Why this matters for the business
This is not academic. Organizing by purpose has three concrete effects on how a team ships software.
Faster feature delivery. When a product manager asks for a change to the onboarding email sequence, the developer opens crm/onboarding-messages/ and crm/emailService/templates/. Two directories, same module. No context-switching between distant parts of the codebase.
Fewer merge conflicts. If two developers work on billing and games simultaneously, they are working in completely different folders. Their branches will not conflict. In a role-based structure, both developers would likely be editing the same controllers/ and services/ directories.
Easier onboarding. A new developer joining the team can be productive on a single feature without understanding the entire application. "Your first task is in billing/" is a clear starting point. "Your first task involves controllers/billingController.ts, services/billingService.ts, models/subscription.ts, validators/billingValidator.ts, and routes/billingRoutes.ts" is not.
The shared layer
Not everything belongs to a single feature.
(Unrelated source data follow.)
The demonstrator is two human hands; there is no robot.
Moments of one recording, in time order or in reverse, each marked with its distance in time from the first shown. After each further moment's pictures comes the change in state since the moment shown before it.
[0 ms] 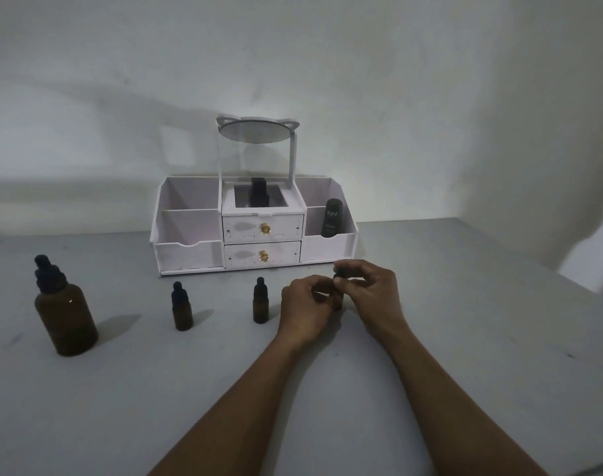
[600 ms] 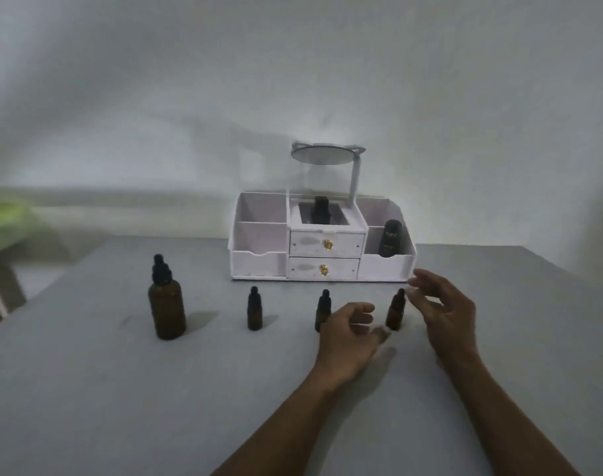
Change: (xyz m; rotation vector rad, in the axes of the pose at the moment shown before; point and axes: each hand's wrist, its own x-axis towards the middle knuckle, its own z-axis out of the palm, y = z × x) left_hand -0.049 0.014 -0.045 -0.128 -0.083 -0.196; right_hand -0.012 -0.017 -0.009 -0.013 0.124 -0.091
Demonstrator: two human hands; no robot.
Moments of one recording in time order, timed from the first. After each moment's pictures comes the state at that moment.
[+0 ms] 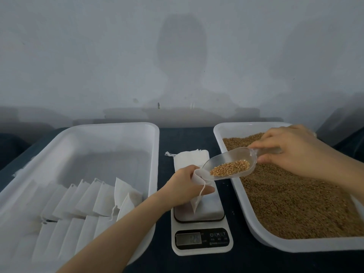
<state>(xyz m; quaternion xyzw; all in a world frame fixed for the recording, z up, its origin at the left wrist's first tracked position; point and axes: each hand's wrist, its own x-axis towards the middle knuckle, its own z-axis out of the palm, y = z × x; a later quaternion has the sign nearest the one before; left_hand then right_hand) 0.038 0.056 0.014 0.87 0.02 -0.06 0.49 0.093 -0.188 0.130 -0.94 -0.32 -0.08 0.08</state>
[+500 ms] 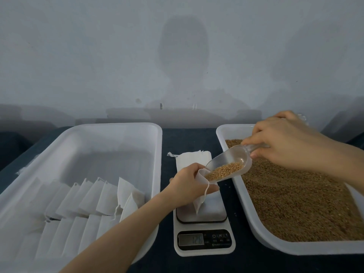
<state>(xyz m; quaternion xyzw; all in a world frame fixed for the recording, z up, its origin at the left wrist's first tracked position) 0.038 0.052 0.017 0.88 0.02 -0.05 0.48 0.093 -0.155 0.153 -0.92 -0.36 -0.11 -0.09</state>
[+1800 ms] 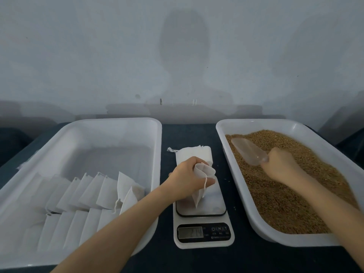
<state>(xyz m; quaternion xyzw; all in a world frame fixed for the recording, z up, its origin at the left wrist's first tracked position) 0.037 0.054 0.016 0.87 0.03 -0.02 0.50 0.140 -0.186 0.031 -0.99 -0.02 0.01 0.17</state>
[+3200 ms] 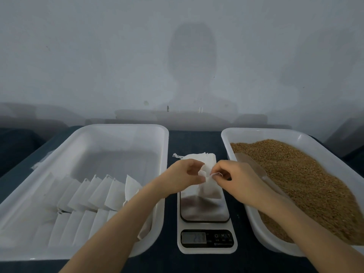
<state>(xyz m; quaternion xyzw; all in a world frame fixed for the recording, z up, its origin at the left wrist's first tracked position) 0.036 0.082 0.032 0.87 0.00 -0.04 0.48 0.068 -0.104 0.053 -0.89 -0.35 -0.01 0.30</state>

Cross-cutting concerns like logging, database connections, authentication middleware, and shared domain types live in a shared/ directory:
src/shared/
logger/
mongodb/
cache/
queue/
domain/ # Types used across multiple features
marketing/
The rule is straightforward: if something is used by exactly one feature, it belongs in that feature's folder. If it is genuinely used by multiple features, it moves to shared/. Most things start in a feature folder and get promoted to shared only when a second consumer appears. Never preemptively.
The anti-pattern to avoid
The role-based structure looks like this, and you have probably seen it:
src/
controllers/
billingController.ts
gameController.ts
clientController.ts
challengeController.ts
services/
billingService.ts
gameService.ts
clientService.ts
models/
subscription.ts
game.ts
client.ts
routes/
billingRoutes.ts
gameRoutes.ts
clientRoutes.ts
validators/
billingValidator.ts
gameValidator.ts
This groups files by what they are, not what they do. Every folder is a cross-section of the entire application. When someone asks "how does billing work?", you scan five directories. When you add a feature, you touch five directories. When two developers work on different features, they still edit the same directories.
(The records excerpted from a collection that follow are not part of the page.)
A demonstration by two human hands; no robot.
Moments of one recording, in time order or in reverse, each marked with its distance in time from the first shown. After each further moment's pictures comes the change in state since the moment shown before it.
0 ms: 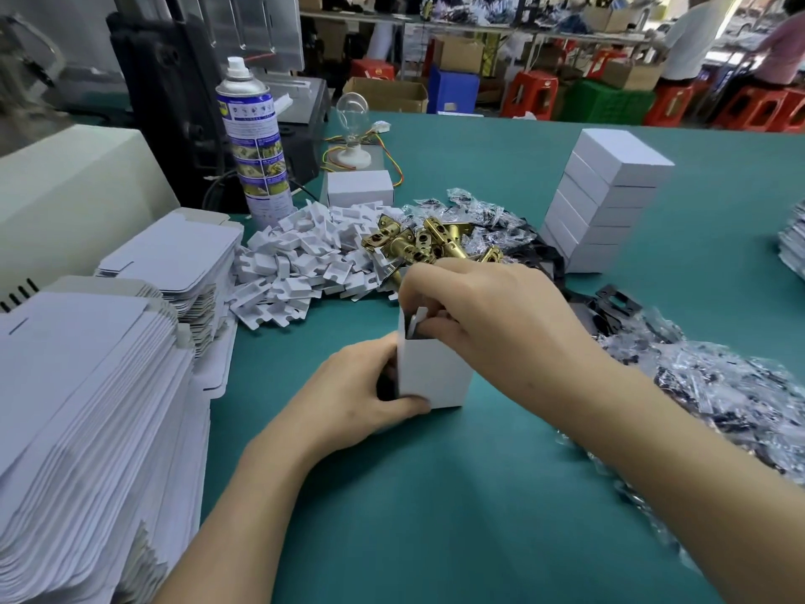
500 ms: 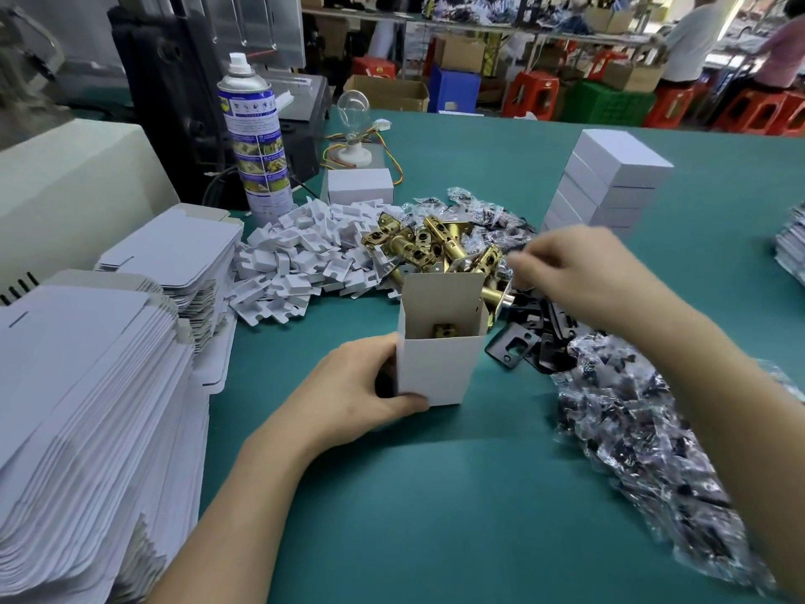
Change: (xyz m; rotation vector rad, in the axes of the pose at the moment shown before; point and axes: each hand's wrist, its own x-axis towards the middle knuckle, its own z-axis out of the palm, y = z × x) left_hand -0.001 0.000 0.000 -0.012 0.001 -0.015; right_hand -0.002 0.091 -0.012 0.109 -0.134 0.507
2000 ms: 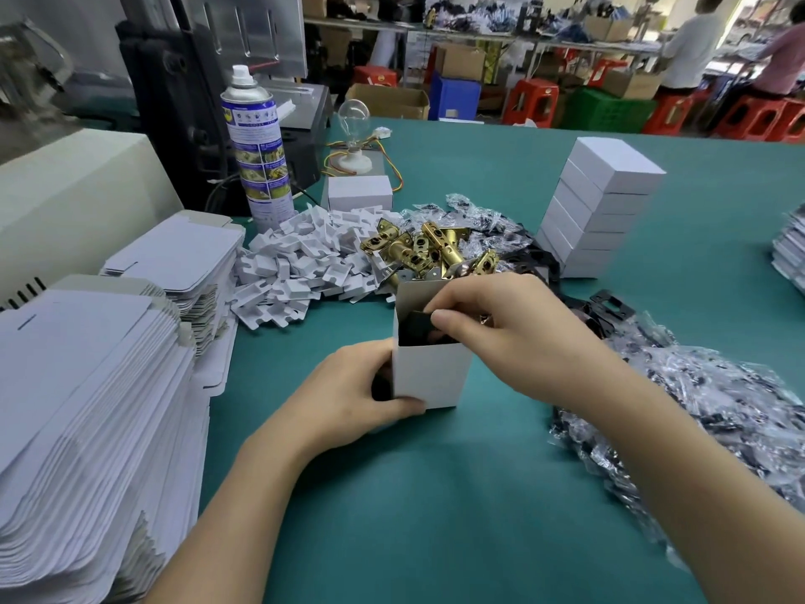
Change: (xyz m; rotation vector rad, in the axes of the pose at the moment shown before) left_hand 0.000 -0.001 0.000 -0.015 0.009 0.050; right_hand -0.040 -0.055 0.025 0.275 -0.059 -0.243
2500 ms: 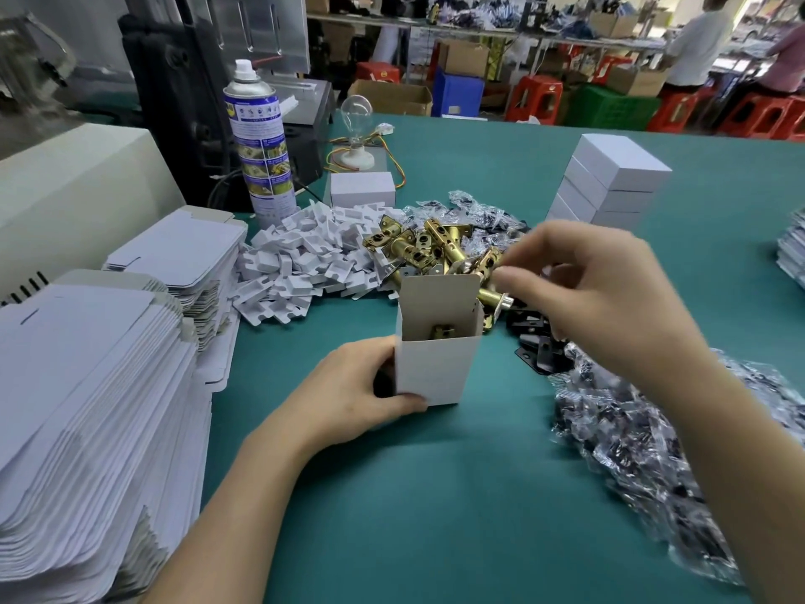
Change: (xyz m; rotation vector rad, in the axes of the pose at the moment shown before) left_hand 0.001 -0.002 0.000 0.012 -0.001 -0.009; right_hand -0.017 0.019 -0.036 0.189 0.339 -0.025
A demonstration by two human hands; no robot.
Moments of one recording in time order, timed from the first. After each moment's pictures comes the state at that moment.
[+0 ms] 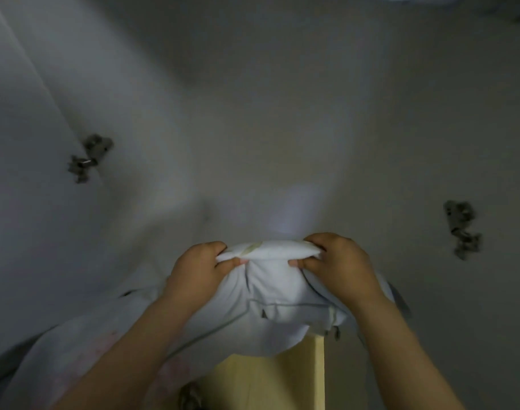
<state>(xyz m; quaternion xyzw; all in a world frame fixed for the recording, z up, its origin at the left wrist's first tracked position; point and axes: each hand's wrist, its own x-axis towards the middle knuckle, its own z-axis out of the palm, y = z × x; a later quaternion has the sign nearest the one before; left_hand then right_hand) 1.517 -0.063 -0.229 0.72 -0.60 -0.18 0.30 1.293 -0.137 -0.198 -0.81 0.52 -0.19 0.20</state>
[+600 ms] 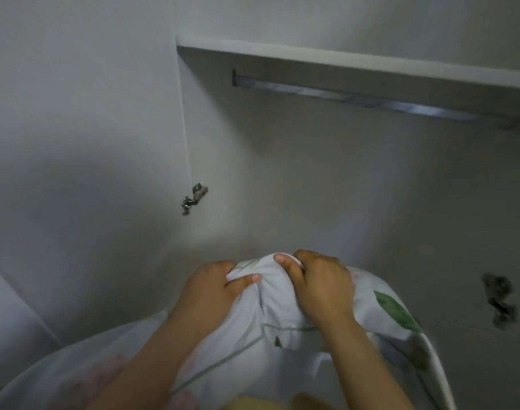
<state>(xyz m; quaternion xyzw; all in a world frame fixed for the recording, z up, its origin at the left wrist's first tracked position) 1.548 0.052 -0.132 0.75 -0.50 -0.14 0.41 1.387 -0.053 -0.125 -0.86 0.42 -0.30 0.01</state>
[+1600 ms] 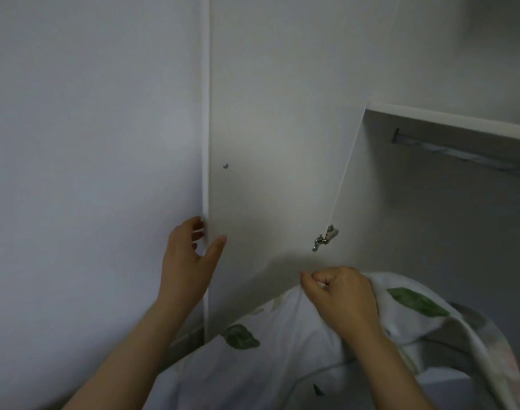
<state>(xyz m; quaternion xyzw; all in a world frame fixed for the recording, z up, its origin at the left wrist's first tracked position) 1.700 0.221 -0.078 0.80 -0.18 0.12 0.56 1.556 0.024 -0.084 -0.93 0.17 -0.30 0.13</state>
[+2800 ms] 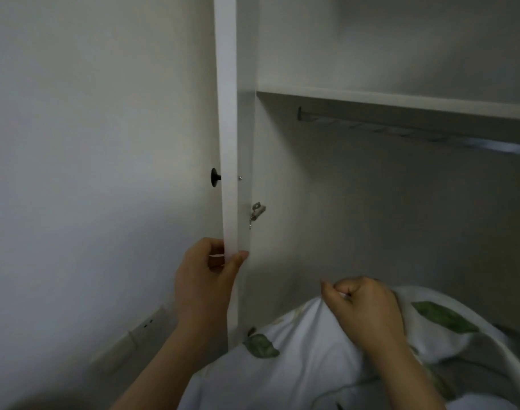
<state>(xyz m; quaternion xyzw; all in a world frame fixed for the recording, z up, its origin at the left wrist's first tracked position) 1.550 0.133 -0.085 0.77 -0.28 0.09 0.57 1.375 -0.023 -0.102 -0.88 0.33 -0.32 0.13</state>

It optimizes for the question "show me all the controllers" -- a question almost nobody asks in day-to-day development. What people actually ask is "show me everything related to billing."
A practical takeaway
If you are starting a new project or refactoring an existing one, apply this test to every file: can I answer "what problem does this solve?" from the folder path alone? If the path is billing/stripeService/StripeService.ts, the answer is clear. If the path is services/StripeService.ts, you need to open the file to find out.
Organize by purpose. Keep changes local. Let the folder structure tell the story of what your application does, not how it is technically assembled.